■ Exercise objective ■
For this exercise, repeat each entry exactly as written.

■ Dataset excerpts ■
━━━

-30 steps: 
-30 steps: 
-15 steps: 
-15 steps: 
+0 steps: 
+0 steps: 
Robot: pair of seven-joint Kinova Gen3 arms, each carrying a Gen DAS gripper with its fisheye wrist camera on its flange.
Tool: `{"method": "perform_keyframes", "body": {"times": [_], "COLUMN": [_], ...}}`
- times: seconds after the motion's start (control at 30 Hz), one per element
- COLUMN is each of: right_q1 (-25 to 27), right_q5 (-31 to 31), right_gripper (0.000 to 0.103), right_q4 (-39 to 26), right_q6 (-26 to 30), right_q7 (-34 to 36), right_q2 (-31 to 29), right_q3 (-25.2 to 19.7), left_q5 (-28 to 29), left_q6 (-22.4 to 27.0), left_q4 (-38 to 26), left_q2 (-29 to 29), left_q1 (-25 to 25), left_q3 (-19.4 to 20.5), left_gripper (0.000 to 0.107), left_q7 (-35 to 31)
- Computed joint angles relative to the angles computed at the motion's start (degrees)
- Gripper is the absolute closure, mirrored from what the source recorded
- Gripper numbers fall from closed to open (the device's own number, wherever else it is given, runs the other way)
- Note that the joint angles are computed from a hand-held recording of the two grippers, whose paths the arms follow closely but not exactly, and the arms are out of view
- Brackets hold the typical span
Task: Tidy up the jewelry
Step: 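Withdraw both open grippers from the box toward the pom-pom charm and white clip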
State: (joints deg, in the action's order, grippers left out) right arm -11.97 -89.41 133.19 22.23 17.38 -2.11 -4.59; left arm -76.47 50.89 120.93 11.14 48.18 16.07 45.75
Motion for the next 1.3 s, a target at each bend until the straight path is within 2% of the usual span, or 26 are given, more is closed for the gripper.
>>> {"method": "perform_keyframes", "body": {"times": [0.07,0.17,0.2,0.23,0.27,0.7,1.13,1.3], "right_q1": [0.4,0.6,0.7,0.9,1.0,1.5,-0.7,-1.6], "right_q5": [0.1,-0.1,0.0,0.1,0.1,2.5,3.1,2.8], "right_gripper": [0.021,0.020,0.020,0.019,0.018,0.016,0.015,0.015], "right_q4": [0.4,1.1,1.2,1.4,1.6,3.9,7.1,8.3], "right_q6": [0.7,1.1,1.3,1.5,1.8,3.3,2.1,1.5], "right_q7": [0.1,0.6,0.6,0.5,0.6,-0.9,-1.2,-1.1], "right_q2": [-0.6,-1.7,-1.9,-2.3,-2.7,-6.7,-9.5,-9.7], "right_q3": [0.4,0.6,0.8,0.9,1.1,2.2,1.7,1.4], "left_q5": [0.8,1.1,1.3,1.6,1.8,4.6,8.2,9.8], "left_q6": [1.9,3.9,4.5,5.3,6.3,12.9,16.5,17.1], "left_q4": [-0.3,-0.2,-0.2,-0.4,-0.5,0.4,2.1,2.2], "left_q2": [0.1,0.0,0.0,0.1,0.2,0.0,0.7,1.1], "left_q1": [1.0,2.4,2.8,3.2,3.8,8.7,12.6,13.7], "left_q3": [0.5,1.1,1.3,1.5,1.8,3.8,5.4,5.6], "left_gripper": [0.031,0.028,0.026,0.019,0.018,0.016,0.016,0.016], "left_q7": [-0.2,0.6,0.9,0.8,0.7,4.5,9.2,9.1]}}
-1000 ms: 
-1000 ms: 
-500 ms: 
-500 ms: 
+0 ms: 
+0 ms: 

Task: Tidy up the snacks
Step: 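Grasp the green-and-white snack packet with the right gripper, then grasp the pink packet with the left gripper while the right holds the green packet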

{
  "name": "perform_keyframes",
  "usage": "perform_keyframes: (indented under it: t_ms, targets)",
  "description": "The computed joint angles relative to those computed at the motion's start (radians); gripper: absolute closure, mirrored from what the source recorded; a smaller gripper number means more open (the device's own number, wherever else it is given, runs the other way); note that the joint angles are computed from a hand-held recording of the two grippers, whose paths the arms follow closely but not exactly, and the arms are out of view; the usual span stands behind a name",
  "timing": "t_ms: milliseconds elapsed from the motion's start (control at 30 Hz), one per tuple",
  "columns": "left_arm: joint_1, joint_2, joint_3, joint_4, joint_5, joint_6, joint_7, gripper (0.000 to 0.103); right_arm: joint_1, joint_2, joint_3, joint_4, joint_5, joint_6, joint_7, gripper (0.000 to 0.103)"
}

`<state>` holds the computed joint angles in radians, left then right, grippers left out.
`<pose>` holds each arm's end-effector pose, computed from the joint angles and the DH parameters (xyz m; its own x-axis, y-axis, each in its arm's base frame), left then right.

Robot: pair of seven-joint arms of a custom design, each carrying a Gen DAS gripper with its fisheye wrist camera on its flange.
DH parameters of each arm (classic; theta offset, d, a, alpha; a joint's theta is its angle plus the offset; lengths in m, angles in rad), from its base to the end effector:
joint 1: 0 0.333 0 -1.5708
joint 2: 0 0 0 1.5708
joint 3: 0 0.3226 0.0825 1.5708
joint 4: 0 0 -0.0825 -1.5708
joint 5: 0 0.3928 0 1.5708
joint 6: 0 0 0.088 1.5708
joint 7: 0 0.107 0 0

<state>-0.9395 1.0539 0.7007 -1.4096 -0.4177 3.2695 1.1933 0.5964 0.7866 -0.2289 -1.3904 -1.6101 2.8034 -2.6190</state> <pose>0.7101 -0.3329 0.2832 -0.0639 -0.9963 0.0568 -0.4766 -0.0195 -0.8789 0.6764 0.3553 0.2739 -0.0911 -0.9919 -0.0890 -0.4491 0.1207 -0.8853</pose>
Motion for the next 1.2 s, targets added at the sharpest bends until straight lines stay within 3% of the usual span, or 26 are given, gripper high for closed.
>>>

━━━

■ Exercise solution ■
-30 steps: 
-30 steps: 
-15 steps: 
-15 steps: 
+0 steps: 
+0 steps: 
Robot: pair of seven-joint Kinova Gen3 arms, each carrying a Gen DAS gripper with its fisheye wrist camera on its flange.
Tool: `{"method": "perform_keyframes", "body": {"times": [_], "COLUMN": [_], ...}}`
- times: seconds after the motion's start (control at 30 Hz), one per element
- COLUMN is each of: right_q1 (-25 to 27), right_q5 (-31 to 31), right_gripper (0.000 to 0.103), right_q4 (-39 to 26), right_q6 (-26 to 30), right_q7 (-34 to 36), right_q2 (-31 to 29), right_q3 (-25.2 to 19.7), left_q5 (-28 to 29), left_q6 (-22.4 to 27.0), left_q4 (-38 to 26), left_q2 (-29 to 29), left_q1 (-25 to 25), left_q3 (-19.4 to 20.5), left_gripper (0.000 to 0.107), left_q7 (-35 to 31)
- Computed joint angles relative to the angles computed at the motion's start (degrees)
- Gripper is the absolute closure, mirrored from what the source recorded
- Gripper numbers fall from closed to open (the device's own number, wherever else it is given, runs the other way)
- Note that the joint angles are computed from a hand-held recording of the two grippers, whose paths the arms follow closely but not exactly, and the arms are out of view
- Brackets hold the typical span
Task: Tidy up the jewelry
Step: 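Withdraw both open grippers from the box toward the pom-pom charm and white clip
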State: (joints deg, in the action's order, grippers left out) right arm -11.97 -89.41 133.19 22.23 17.38 -2.11 -4.59; left arm -76.47 50.89 120.93 11.14 48.18 16.07 45.75
Motion for the next 1.3 s, a target at each bend until the straight path is within 2% of the usual span, or 26 are given, more is closed for the gripper.
>>> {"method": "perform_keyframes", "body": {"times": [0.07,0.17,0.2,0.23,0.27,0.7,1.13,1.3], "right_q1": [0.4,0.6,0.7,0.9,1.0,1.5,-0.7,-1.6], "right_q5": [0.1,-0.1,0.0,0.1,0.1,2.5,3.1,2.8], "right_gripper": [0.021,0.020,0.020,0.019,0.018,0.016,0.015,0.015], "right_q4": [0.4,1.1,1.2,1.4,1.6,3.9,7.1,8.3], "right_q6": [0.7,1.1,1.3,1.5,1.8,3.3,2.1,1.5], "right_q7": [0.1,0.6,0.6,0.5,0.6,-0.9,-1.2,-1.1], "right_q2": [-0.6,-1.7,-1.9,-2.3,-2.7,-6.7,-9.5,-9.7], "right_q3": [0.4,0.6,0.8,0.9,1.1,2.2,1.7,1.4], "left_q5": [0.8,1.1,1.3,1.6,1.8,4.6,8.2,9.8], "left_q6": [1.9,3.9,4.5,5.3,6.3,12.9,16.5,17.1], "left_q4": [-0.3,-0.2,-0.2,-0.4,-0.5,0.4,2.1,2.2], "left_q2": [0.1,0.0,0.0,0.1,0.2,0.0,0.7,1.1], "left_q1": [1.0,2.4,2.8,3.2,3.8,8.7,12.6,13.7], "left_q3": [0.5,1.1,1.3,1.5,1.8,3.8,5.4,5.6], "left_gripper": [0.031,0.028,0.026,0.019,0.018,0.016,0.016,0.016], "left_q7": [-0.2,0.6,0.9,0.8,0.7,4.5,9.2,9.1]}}
-1000 ms: 
-1000 ms: 
-500 ms: 
-500 ms: 
+0 ms: 
+0 ms: 

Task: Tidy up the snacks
Step: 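Grasp the green-and-white snack packet with the right gripper, then grasp the pink packet with the left gripper while the right holds the green packet
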
{
  "name": "perform_keyframes",
  "usage": "perform_keyframes: (indented under it: t_ms, targets)",
  "description": "The computed joint angles relative to those computed at the motion's start (radians); gripper: absolute closure, mirrored from what the source recorded; a smaller gripper number means more open (the device's own number, wherever else it is given, runs the other way); note that the joint angles are computed from a hand-held recording of the two grippers, whose paths the arms follow closely but not exactly, and the arms are out of view; the usual span stands behind a name",
  "timing": "t_ms: milliseconds elapsed from the motion's start (control at 30 Hz), one per tuple",
  "columns": "left_arm: joint_1, joint_2, joint_3, joint_4, joint_5, joint_6, joint_7, gripper (0.000 to 0.103); right_arm: joint_1, joint_2, joint_3, joint_4, joint_5, joint_6, joint_7, gripper (0.000 to 0.103)"
}

`<state>` holds the computed joint angles in radians, left then right, grippers left out.
`<pose>` holds each arm's end-effector pose, computed from the joint angles and the DH parameters (xyz m; its own x-axis, y-axis, each in its arm's base frame), left then right.

Robot: pair of seven-joint arms of a custom design, each carrying a Gen DAS gripper with its fisheye wrist camera on its flange.
DH parameters of each arm (classic; theta offset, d, a, alpha; a joint's theta is its angle plus the offset; lengths in m, angles in rad), from its base to the end effector:
joint 1: 0 0.333 0 -1.5708
joint 2: 0 0 0 1.5708
joint 3: 0 0.3226 0.0825 1.5708
joint 4: 0 0 -0.0825 -1.5708
joint 5: 0 0.3928 0 1.5708
joint 6: 0 0 0.088 1.5708
joint 7: 0 0.107 0 0

<state>-0.9395 1.0539 0.7007 -1.4096 -0.4177 3.2695 1.1933 0.5964 0.7866 -0.2289 -1.3904 -1.6101 2.8034 -2.6190</state> <pose>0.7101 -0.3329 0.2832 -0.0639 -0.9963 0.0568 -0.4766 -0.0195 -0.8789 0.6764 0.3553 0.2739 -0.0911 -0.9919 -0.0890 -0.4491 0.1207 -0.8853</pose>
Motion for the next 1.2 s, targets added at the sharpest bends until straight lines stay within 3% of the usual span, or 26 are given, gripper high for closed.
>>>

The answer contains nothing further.